Among the entries below, please repeat exactly and only the lines from the line containing "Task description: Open" to the line containing "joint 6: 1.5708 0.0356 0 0", both lines included.

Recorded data
________________

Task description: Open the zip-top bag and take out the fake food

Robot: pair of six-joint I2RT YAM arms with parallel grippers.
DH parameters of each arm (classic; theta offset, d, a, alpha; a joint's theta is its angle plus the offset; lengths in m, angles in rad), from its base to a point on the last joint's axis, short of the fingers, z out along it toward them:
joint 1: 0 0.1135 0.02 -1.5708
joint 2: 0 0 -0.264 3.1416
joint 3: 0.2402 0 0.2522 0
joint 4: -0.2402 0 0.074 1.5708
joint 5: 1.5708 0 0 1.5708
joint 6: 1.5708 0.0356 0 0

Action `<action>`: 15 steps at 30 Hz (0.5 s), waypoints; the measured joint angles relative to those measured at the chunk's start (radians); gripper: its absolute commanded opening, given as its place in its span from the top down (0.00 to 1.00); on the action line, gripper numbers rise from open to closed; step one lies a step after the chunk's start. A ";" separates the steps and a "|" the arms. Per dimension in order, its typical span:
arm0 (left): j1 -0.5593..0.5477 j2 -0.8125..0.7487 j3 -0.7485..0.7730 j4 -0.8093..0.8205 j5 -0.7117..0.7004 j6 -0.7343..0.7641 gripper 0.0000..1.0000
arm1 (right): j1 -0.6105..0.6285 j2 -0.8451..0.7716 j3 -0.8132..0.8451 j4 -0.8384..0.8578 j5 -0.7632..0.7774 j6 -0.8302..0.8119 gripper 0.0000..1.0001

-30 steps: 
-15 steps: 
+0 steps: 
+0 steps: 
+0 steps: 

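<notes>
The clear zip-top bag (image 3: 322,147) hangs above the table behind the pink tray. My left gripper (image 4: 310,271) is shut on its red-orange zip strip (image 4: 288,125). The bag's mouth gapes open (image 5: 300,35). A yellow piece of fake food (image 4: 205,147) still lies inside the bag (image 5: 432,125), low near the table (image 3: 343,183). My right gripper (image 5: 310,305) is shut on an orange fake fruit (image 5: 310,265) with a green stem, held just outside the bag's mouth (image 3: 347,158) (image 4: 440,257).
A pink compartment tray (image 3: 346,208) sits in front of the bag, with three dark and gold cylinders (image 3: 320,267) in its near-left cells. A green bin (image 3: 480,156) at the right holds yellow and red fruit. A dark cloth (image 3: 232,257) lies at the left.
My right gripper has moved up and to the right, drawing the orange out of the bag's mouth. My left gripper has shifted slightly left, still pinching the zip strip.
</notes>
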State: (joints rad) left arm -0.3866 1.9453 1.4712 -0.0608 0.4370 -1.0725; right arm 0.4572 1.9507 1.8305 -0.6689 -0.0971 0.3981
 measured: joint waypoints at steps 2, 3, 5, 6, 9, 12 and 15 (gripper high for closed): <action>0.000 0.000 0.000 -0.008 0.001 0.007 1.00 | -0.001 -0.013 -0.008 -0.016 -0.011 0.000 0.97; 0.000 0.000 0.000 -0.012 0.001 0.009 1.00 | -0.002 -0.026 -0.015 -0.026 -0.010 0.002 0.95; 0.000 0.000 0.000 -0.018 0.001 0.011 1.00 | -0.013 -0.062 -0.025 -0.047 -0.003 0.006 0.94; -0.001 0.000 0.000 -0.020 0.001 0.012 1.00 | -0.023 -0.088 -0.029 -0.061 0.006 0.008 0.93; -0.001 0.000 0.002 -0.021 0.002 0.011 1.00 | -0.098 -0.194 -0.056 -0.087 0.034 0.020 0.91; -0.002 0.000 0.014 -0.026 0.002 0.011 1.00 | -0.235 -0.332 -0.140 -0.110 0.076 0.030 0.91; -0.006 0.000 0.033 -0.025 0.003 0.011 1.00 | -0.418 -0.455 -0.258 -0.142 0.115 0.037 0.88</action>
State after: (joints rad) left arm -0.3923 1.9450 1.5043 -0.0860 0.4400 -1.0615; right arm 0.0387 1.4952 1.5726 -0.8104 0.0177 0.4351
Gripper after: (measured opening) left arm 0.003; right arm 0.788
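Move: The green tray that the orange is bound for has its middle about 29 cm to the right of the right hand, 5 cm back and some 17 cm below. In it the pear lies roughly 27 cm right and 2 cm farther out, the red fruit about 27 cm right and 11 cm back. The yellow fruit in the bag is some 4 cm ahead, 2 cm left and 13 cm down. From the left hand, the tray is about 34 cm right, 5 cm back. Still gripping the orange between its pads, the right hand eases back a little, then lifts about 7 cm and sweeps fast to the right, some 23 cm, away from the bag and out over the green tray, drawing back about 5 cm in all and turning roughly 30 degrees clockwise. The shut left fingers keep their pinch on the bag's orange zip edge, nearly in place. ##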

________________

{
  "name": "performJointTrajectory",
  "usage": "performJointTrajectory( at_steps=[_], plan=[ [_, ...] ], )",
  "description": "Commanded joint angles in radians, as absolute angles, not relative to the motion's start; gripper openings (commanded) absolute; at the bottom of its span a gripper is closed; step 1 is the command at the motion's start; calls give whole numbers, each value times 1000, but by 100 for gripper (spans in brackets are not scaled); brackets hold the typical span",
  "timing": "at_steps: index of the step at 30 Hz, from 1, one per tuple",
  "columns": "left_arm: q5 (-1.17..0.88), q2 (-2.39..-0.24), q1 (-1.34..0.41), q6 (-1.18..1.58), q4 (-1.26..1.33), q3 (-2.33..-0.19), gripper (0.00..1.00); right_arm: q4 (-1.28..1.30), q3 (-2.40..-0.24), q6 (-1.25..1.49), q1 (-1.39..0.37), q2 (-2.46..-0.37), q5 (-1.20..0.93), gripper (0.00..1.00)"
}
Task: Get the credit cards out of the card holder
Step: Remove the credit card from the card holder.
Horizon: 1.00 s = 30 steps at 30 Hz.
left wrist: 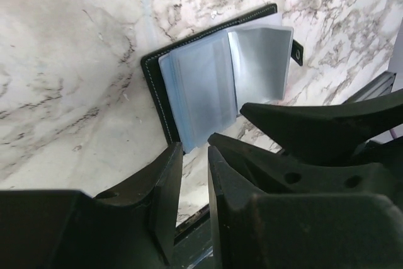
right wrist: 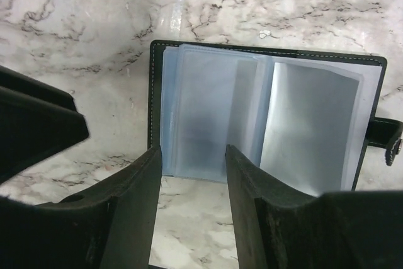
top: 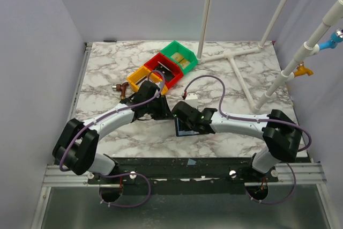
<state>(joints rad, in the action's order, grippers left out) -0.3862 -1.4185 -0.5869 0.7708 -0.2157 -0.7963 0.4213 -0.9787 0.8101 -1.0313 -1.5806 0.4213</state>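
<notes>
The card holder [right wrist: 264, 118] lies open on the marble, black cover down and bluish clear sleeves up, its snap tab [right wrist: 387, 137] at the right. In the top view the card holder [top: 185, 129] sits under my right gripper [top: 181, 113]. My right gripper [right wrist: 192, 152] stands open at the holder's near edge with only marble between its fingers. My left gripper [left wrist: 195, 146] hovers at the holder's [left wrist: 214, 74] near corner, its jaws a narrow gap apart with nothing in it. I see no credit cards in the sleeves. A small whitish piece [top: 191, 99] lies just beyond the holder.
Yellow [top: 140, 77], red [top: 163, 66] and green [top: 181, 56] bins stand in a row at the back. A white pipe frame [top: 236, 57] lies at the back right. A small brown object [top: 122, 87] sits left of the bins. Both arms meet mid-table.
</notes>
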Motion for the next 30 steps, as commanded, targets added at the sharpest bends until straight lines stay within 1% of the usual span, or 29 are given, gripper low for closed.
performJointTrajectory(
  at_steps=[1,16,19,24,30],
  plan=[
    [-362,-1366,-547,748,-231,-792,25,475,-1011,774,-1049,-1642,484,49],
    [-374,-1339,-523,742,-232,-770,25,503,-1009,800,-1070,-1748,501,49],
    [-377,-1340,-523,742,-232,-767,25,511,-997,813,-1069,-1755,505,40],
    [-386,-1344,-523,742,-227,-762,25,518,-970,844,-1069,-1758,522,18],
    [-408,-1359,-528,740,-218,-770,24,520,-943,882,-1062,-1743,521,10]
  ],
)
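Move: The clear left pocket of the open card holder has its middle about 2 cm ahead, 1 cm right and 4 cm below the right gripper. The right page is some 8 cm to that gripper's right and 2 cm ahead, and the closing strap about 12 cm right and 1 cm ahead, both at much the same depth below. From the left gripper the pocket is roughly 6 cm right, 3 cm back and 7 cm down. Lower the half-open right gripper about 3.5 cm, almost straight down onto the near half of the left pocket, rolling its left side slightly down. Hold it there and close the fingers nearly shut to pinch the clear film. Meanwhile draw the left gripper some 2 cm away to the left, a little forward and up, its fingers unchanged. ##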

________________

Answer area —
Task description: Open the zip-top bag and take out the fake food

Robot: pair of six-joint I2RT YAM arms with parallel grippers.
DH parameters of each arm (classic; theta offset, d, a, alpha; a joint's theta is its angle plus the offset; lengths in m, angles in rad), from its base to a point on the last joint's axis, short of the fingers, z out along it toward them:
joint 1: 0 0.1135 0.02 -1.5708
joint 2: 0 0 -0.264 3.1416
joint 3: 0.2402 0 0.2522 0
joint 4: -0.2402 0 0.074 1.5708
joint 5: 1.5708 0 0 1.5708
joint 6: 1.5708 0.0356 0 0

The exercise is now complete.